The Economist website provides a useful example of this error, in a post called “Taxing the Rich,” by Will Wilkinson, an usually astute analyst and admirably clear thinker, who wrote: "Anyway, it's not the infrastructure of American capitalism that's busting the budget... Fiscal strain is largely a matter of buying health care for old people."
But Wilkinson is wrong. Government-provided health care is an integral part of the “infrastructure of American capitalism.” As are many other welfare programs, especially for businesses that employ low wage earners. Many corporations depend on the safety net, just as their employees do.
The “infrastructure of American capitalism” requires workers. Workers get old, and their health care and other needs must be met. They cannot be treated like inhuman resources to be consumed, and the residue conveniently and cheaply disposed of. Some capitalists would argue that those old, used-up workers should have saved enough to provide for their retirements. Some of these personal responsibility–preaching capitalists are the same ones who have “renegotiated” or gutted pension agreements (a favorite tactic for private-equity firms like Bain Capital). The New York Times on May 9, 2012, reported that more older Americans are working longer because, among other reasons, "many corporations have stopped providing health care to retirees... forcing them to work till Medicare is available." Those businesses have increased their profits by pushing employees into the publicly funded safety net. Private enterprise will always have incentives for this kind of cost shifting. And we must be vigilant against those who willfully ignore its impact.
Further, some of those personal responsibility–preaching capitalists pay their employees so little, they aren’t able to afford to eat, much less save for their retirement. Of the over 45 million Americans who are on food stamps, 40% live in a household that has at least one wage earner. In some low-profit industries, employers might have little choice, but in other more profitable businesses, employers simply prefer to profit by paying below-survival wages, knowing that the safety net will support their employees.
This is how the taxpayer-funded safety net nets increased profits for companies like Walmart, which is owned by the richest family in America. For example, in Ohio, 28% of Walmart’s 50,000 employees use Medicaid. Taxpayers subsidize—in effect send welfare payments to—the richest family in America. Surely this is an unjustified dependence on an entitlement program.

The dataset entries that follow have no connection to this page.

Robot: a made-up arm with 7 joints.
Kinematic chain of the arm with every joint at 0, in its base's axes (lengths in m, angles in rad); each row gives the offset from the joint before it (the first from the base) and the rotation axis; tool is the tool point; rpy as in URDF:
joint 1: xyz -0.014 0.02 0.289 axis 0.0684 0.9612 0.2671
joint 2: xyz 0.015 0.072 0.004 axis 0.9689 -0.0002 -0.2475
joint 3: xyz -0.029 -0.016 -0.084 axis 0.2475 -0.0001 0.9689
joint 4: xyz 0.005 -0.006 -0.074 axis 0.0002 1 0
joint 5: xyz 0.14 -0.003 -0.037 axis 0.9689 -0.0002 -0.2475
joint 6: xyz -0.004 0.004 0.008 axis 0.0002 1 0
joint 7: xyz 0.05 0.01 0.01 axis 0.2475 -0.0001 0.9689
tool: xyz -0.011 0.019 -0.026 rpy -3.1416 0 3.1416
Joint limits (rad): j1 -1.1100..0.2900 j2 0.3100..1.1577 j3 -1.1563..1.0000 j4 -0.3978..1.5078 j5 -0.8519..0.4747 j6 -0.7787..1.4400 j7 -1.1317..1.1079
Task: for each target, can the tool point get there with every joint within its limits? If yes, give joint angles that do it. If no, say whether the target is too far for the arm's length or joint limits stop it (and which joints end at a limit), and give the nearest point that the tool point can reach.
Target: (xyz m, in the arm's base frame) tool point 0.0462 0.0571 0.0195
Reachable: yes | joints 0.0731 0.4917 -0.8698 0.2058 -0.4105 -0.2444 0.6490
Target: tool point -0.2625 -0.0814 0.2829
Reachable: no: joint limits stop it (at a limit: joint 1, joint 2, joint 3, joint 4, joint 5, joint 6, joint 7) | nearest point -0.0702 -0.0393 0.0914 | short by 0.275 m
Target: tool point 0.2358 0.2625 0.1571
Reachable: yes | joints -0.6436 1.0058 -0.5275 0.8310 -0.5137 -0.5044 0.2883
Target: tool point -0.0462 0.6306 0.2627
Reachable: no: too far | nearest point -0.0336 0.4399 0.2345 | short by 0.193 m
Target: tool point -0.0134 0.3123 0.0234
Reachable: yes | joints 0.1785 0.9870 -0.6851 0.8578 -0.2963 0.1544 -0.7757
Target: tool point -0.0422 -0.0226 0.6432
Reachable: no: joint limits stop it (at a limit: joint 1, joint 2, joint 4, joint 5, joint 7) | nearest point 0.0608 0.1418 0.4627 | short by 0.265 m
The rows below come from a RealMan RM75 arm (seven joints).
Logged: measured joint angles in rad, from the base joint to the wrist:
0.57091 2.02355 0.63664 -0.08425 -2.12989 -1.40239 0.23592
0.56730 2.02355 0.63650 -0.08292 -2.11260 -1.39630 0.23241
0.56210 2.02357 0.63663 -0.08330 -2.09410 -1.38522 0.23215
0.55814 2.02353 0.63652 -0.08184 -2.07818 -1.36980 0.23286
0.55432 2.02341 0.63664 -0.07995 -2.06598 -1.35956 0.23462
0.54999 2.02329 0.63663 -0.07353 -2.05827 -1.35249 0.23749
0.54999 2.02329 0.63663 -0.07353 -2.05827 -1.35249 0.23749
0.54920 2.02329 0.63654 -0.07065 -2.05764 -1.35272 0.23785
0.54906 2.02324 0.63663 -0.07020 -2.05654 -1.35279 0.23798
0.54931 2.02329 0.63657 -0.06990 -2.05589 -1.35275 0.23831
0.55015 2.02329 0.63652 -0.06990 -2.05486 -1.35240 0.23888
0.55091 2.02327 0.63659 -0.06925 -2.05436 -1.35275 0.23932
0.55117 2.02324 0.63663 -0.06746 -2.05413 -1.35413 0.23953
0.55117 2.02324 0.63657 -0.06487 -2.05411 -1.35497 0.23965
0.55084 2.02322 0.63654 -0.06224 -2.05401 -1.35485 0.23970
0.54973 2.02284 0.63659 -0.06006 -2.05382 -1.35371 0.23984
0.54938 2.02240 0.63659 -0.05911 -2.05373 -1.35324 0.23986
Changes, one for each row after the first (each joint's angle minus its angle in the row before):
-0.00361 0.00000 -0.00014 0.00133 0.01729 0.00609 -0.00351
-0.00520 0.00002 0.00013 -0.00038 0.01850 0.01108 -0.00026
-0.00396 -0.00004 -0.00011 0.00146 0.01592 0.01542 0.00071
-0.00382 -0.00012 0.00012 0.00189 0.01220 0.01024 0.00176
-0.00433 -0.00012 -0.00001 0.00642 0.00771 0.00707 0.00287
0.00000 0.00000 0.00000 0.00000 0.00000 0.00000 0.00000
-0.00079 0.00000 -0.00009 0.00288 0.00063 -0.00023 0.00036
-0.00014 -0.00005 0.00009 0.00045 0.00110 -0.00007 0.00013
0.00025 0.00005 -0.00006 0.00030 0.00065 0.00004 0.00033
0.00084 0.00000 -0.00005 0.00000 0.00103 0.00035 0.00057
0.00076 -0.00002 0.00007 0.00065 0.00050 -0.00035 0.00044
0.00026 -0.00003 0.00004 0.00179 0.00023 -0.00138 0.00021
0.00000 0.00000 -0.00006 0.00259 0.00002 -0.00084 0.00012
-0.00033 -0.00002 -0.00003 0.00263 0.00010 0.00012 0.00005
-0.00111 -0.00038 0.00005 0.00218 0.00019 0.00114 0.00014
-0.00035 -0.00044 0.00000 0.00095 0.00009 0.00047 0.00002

It’s not just corporations that have a codependent relationship with welfare. Anyone who employs a low-wage worker, such as a nanny, is likely in the same boat, kept afloat by the safety net. Medicaid costs employers only 1.45% of salary and if it weren’t available nannies would likely have to be paid more to be able to buy private health insurance. That’s how the government subsidizes private childcare, and it’s just one example of how many Americans benefit indirectly from welfare received by others.

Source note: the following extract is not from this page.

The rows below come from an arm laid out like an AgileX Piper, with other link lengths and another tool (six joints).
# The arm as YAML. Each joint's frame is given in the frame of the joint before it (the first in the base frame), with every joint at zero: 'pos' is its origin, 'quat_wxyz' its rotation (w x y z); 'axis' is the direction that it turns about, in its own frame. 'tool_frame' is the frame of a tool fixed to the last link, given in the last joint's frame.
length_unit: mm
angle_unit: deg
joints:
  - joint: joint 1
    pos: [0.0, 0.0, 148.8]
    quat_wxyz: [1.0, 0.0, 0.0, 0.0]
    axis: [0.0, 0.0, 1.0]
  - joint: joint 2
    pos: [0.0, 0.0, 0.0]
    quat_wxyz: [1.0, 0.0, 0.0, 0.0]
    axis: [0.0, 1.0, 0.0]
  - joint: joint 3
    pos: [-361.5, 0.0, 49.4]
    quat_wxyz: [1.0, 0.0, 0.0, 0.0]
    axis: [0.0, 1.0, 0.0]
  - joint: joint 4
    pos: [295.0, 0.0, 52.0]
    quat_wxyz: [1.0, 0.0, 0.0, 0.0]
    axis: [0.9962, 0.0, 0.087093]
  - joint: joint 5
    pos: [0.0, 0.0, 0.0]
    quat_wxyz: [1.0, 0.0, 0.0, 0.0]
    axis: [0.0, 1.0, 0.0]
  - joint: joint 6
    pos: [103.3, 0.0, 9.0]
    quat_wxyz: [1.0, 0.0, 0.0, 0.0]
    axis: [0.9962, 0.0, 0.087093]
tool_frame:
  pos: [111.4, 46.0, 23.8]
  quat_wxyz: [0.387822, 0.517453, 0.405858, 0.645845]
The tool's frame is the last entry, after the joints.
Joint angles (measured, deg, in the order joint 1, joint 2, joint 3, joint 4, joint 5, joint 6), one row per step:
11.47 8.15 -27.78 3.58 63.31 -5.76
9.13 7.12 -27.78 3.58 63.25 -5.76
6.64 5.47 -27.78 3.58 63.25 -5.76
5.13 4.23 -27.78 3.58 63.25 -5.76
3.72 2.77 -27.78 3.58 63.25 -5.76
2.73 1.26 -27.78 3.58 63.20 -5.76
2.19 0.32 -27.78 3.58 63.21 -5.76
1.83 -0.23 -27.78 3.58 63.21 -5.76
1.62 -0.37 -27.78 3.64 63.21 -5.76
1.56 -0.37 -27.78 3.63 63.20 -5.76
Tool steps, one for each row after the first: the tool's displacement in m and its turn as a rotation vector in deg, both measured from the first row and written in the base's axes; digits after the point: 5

Wilkinson’s remark reveals a not-in-it-together mindset at work in the hearts and minds of some American capitalists and their theorists. They willfully ignore INTER-dependencies that ripple widely through our economic networks. If anything, President Obama’s comments explaining to business owners that they “didn’t built that” didn’t go far enough: Some of these capitalists “couldn’t run that” without the support of the safety net, which is now an integral part of what the Founders called “the public good.”